The cat (the little ginger bastard) knocked my hard drive (one of, anyhoo) off the top* of my desk. It buggered up!

So I’ve lost most of 2015 & 2016’s pics although up to 2014 are on another drive.

*Cats, in case you didn’t know, have a major directive, presumably from their leader, that “if two things exist such that one is on top of the other, then the uppermost shall be hurled to the floor without consideration for any consequences”.

So I’ll start 2017 from the beginning:
Please remember that you can click the pictures to see ’em bigger.

Sunday First Jan 2017

The first was a horrid day: cold and wet. I had every intention of having a decent walk but once round the pond was enough.
If you bigify the raindrop you’ll see the branches beyond it.
The ‘ducks’ are goosanders which seem to overnight here on their way elsewhere. They’ll occasionally stay for the day but usually leave in the late morning. They do co-operative fishing: they’ll form a semicircle and all dive at once, presumably to shepherd fish into a tighter shoal.
The swan’s been on the pond for about a week now.


Monday 2nd

You wouldn’t think it was the same continent – the weather was superb: blue sky and little or no wind.



As I mentioned above, goosanders usually do the buggerin’ off after an overnight stay. That’s what this small flock’s doing.
The canal was so smooth that it was reflecting like glass. The trees reflected are ‘shopped’ by combining two pictures, one of the trees and one of the reflection.
Rabbits live in the brambles surrounding the rugby field.
Once through Shireoaks the canal comes into its own.
The upper reaches of the canal, starting at Duke’s Bridge, Cinderhill are really photogenic. This picture shows most of the Turnerwood Flight.

There’s a signposted footpath off to the north of the canal from Duke’s bridge at Cinderhill.

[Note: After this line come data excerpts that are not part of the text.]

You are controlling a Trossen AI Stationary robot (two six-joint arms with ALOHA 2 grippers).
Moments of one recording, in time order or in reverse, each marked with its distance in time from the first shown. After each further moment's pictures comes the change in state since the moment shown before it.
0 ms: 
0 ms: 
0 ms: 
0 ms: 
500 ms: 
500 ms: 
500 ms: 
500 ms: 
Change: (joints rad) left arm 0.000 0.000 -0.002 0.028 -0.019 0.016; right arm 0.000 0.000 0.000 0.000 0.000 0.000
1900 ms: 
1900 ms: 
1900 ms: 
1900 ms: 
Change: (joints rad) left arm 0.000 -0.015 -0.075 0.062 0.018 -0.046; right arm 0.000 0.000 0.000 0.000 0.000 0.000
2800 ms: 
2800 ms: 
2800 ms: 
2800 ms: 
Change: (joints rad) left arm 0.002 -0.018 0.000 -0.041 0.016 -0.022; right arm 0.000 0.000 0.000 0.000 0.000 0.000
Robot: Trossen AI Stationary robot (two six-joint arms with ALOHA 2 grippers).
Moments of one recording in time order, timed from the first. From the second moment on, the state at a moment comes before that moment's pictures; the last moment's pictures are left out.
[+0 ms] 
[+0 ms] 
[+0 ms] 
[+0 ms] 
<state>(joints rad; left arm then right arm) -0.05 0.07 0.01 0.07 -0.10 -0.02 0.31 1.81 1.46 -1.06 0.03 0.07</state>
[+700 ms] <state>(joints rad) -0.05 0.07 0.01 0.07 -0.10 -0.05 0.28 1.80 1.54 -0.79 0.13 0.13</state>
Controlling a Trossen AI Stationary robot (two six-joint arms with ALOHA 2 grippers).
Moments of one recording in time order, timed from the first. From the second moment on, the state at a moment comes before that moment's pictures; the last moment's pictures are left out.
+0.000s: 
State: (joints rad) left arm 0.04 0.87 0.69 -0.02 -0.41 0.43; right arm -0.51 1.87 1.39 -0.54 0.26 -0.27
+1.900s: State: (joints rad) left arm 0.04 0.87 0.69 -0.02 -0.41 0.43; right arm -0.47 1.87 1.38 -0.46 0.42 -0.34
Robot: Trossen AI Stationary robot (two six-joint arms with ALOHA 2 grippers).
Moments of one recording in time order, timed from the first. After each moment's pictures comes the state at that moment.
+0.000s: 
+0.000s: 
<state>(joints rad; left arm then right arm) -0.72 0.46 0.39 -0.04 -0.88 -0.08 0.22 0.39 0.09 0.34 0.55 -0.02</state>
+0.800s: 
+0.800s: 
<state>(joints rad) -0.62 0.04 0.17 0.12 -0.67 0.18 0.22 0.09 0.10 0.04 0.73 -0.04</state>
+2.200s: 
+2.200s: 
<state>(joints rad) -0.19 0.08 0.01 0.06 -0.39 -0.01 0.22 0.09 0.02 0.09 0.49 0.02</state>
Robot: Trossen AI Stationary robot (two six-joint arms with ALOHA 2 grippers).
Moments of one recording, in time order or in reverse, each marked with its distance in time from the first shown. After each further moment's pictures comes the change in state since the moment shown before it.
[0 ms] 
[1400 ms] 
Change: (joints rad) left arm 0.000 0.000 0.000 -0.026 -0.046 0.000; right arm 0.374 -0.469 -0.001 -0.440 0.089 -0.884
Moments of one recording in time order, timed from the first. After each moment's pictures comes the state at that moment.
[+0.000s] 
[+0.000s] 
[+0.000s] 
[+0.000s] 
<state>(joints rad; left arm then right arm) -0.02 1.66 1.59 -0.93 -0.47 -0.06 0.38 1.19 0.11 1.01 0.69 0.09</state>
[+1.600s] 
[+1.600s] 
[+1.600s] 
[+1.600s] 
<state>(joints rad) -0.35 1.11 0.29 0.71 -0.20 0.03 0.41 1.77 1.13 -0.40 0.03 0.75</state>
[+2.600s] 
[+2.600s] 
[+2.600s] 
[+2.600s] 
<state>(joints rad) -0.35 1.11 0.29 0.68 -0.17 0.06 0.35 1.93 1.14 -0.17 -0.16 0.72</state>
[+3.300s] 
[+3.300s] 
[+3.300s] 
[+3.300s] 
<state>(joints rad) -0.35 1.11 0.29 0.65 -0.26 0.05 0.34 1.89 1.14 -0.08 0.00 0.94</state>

The path passes under the railway (Lincoln→Sheffield line) via one of many beautifully constructed bridges. The line was opened in 1849 and bridges like this were merely to provide farm access.
Round the field which two or so years ago was home to a load of lapwings. The western edge has a hedge which is a mass of red berries – the toxic fruit of woody nightshade. Tomatoes, aubergines and potatoes are members of the nightshade family.
Up to Brancliffe Farm the horse chestnut (conker) trees are bare but the buds are showing.
The pheasant weathercock was showing a slight breeze from the north. (I always have a feeling that the cardinal points [NSEW] should be capitalised – should they?)
The hedge and shrubs around the houses at the farm are full of sparrows.


Moses Seat I have previously mentioned as the name of the small wood above the farm. The cyclist was on the bike at the foot of the hill but got off as he approached the top.
A couple of things that caught my eye: a puddle that had frozen in sections and an empty wild parsley seed head.

 Back at the canal at Thorpe Locks Bridge.
Walking down there’s a family of mallards on a bywash weir.
The benefits of feeding wild birds: plenty of sparrows at Turnerwood.

I walked back round the fishing ponds and Manor house.
The path down to the road is bordered with ivy clad walls. Ivy is fruiting – it’s notable that not all is at the same stage of ripeness at the same time. All sorts of birds from sparrows to pigeons feed on ivy seeds in the coldest months of the year.
There’s also a few buddleja seed heads. (it is spelled with a ‘j’ not an ‘i’ according to wiki)
On the canal once more at Doefield Dun Lock and then home.


Back soon …

6 thoughts on “2017

  1. Sitting in Spain as the sun goes down, thinking of a glassy canal, winter berries and birds taking flight. And a cat who is probably not too popular at the moment.


  2. Sitting at the kitchen table in Bowdon musing upon the fact that I don’t see sparrows or starlings anymore. My gardens (front and back) are full of blackbirds, magpies and wood pigeons eating up what’s left of the windfall apples.


    • There’s certainly a load of all three around here but we’ve a fair number of both sparrows and starlings too. The commonest other birds, apart from gulls, mallards, tufties and coots, are probably robins, goldfinches and various tits.